There is still plenty of power and energy in the remake and the recording, demonstration-class in its day, still sounds very well. This might not be a first-choice version of Pictures, but I’d certainly recommend it to the equivalent of my impecunious self of half a century ago. There’s very little to criticise and a great deal to like: The Great Gate of Kiev in particular, which blazes forth to round off a generally satisfying performance. For years I thought that there really was a Great Gate at Kiev – it actually existed only as a design in one of the pictures, but I’m sure the authorities would have been persuaded to complete the project if they’d heard a performance as compelling as this – exciting at first, then ending at a broad tempo which allows the impact to soak in. 

There are, of course, plenty of recommendable versions of Pictures at all prices. Eloquence even have several in their catalogue, of which the version conducted by Mehta, with Ashkenazy offering the original piano version, is the most interesting (467 127-2) and the version conducted by Giulini, together with other conductors in shorter Russian works, probably the most recommendable (477 6678). Giulini adopts generally broader tempi than Ansermet, so his version could usefully be regarded as a foil to Ansermet’s – it’s more of a version to live with, in which capacity I have retained its earlier DG Galleria incarnation in my collection for some time. Giulini’s equally civilised performances of Ravel’s Ma Mère l’Oye and Rapsodie Espagnole are additional reasons for my retaining this CD, so it is a shame that Eloquence have broken up this all-Giulini coupling. 

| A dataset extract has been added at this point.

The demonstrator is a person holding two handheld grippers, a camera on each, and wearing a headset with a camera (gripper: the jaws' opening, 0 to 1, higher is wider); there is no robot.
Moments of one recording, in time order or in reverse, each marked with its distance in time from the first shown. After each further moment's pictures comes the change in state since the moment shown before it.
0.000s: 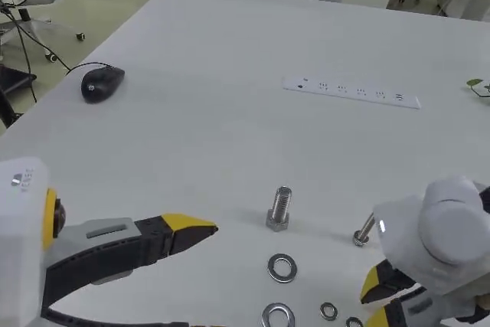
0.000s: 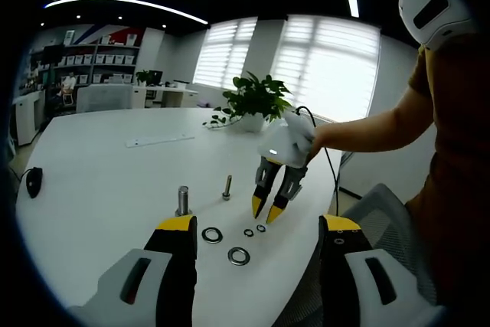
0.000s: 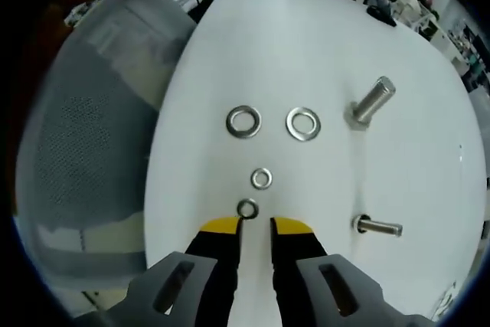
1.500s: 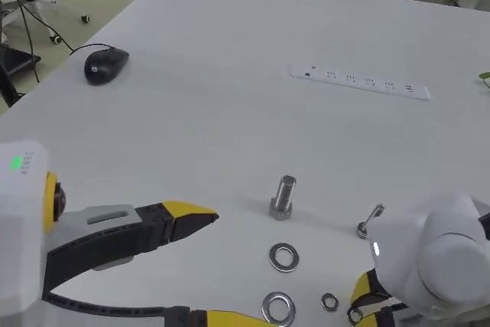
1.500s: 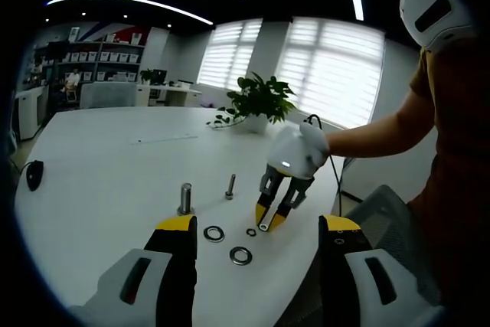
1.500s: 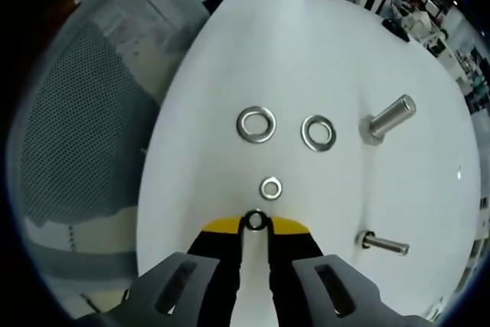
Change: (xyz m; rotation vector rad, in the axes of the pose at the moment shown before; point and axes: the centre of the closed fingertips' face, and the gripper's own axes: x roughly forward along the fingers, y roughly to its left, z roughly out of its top) left arm 0.000 0.004 -0.005 -0.023 -0.008 0.013; right arm 0.010 0.003 0.007 -0.086 0.007 -0.034
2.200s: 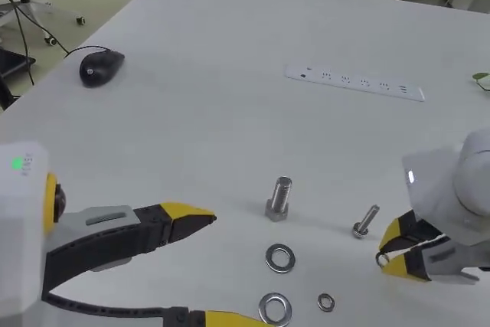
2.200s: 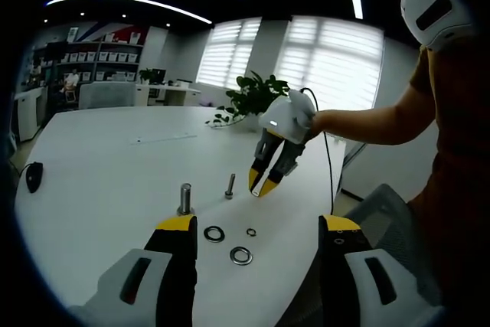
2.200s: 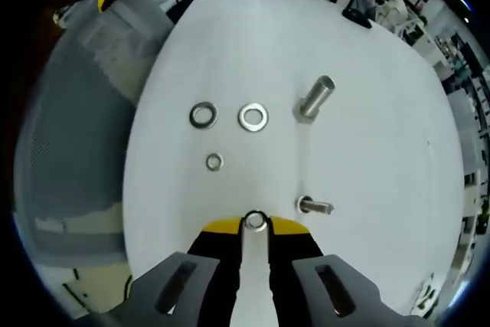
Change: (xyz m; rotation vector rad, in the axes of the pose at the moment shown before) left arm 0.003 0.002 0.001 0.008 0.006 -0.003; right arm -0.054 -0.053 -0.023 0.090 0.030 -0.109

Most prospective buyers will probably prefer the all-Russian coupling on the Giulini reissue and on this new Ansermet reissue. There’s plenty of excitement in the Night on a Bare Mountain (in the toned-down Rimsky arrangement) and plenty of delicacy in the depiction of Dawn on the Moscow River in the Khovanschina Prelude and the surprisingly sedate Dance of the Persian Slaves. 

Ansermet’s version of Balakirev’s Tamara is the most important of the three works receiving their CD premieres on this disc. This is the oldest recording, but it still sounds well, though a little thin and dry even in comparison with the Beecham mono recording from about the same vintage, a CBS recording which EMI made to sound well as the coupling to their reissue of his First Symphony. That CD, currently absent from the catalogue, deserves to be restored, though there are some reasonable substitutes, not least Svetlanov’s recording of the same two works, plus Russia, on a very inexpensive Regis CD (RRC1132). 

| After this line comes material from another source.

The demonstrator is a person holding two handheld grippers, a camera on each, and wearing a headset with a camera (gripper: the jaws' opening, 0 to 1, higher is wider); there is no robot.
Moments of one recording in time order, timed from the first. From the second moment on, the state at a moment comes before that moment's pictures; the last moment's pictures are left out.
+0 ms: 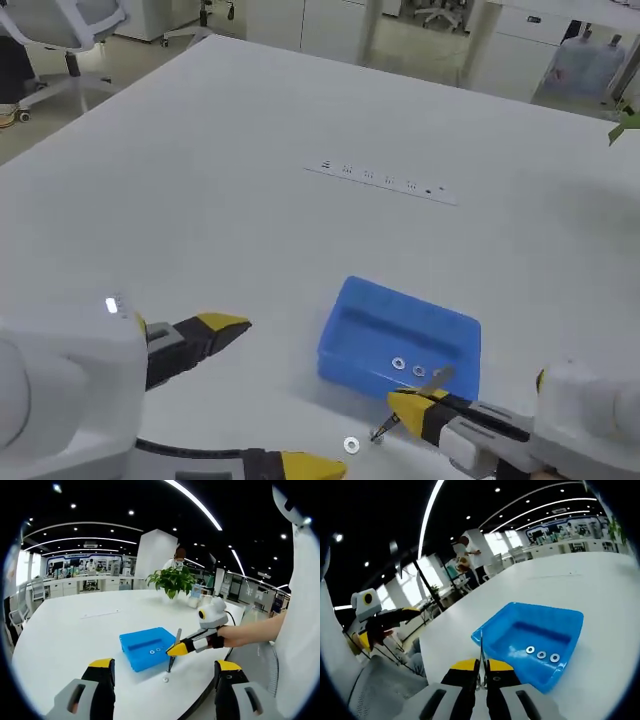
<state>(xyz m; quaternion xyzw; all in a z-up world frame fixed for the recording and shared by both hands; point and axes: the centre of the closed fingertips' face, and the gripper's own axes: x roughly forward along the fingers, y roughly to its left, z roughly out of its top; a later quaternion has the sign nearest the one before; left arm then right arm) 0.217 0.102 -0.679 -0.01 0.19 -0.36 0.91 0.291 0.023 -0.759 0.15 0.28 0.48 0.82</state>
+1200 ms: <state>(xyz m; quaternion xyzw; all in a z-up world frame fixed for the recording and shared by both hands) 0.215 0.106 -0.683 -0.01 0.20 -0.36 0.91 0.349 0.052 -0.701 0.03 0.18 0.49 0.85</state>
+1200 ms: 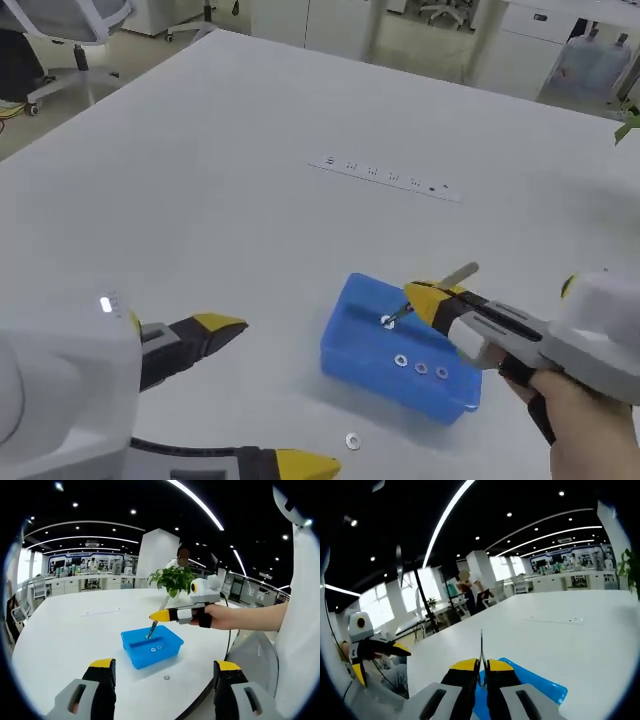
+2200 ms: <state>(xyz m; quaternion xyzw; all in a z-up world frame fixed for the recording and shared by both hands) 0.214 0.112 -0.685 -0.01 0.20 -0.35 0.91 0.359 0.051 -0.771 -0.07 0.24 0.49 0.84</state>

Beecham works his familiar magic on Balakirev, making the good second-rate sound first-rate. Ansermet doesn’t quite achieve that but he makes a good case for Tamara, which rounds off a welcome reissue. 

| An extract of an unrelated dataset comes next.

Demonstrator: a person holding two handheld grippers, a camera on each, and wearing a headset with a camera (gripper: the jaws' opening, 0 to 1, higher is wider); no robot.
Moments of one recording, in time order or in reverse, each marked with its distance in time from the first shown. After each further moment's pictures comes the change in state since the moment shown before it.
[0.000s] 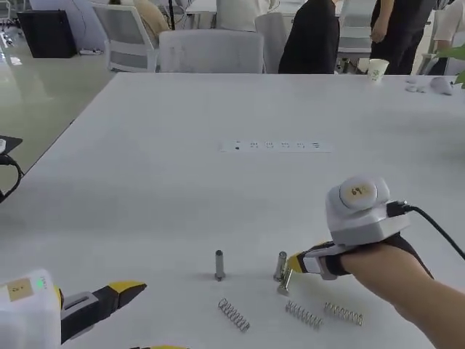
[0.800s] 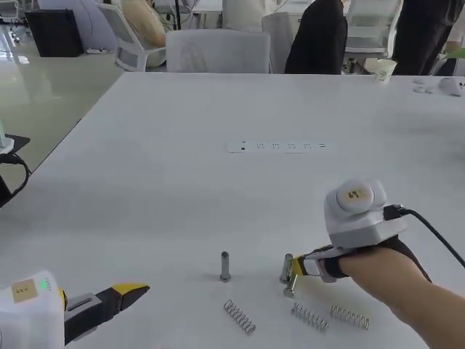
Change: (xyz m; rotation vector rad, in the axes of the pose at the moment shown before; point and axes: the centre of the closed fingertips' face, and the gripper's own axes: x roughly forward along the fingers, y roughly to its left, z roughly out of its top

The recording is at least perfectly satisfactory throughout and mostly very good for its age. I note that Australian Eloquence recordings now receive the SBS formatting which troubled some audio enthusiasts – though not me – when it was applied to the European Eloquence CDs. 

Colin Anderson’s notes are very good – much better than is usually on offer in this price-range – though I could have preferred more on the music and less about Ansermet. And when will record companies start to give Pictures from an Exhibition its correct name? The Germans hedge their bets nicely by calling the work Bilder einer Ausstellung.

If this reissue has made you value Ansermet more highly than you thought, have a look at his other recordings in the Eloquence catalogue: follow the Buywell link on the MusicWeb home-page. Alternatively, have a look at the earlier Ansermet recordings which haven’t made it to CD but are available for £1.99 per album from the Naxos Archive at – several classic recordings from the early 1950s. They don’t include his mono version of Pictures, which I’d have liked to revisit, but there are reminders that he was an advocate of the music of Bartók and Prokofiev (one piano concerto from each, with Peter Katin). 

A word of warning: if you’re going to buy this recording, do so soon – most of the European Eloquence CDs have already succumbed to the deletions axe and, though some have reappeared on Australian Eloquence, such as the splendid Janet Baker/Bernard Haitink Das Lied von der Erde, several of the Australian Eloquences have also been deleted.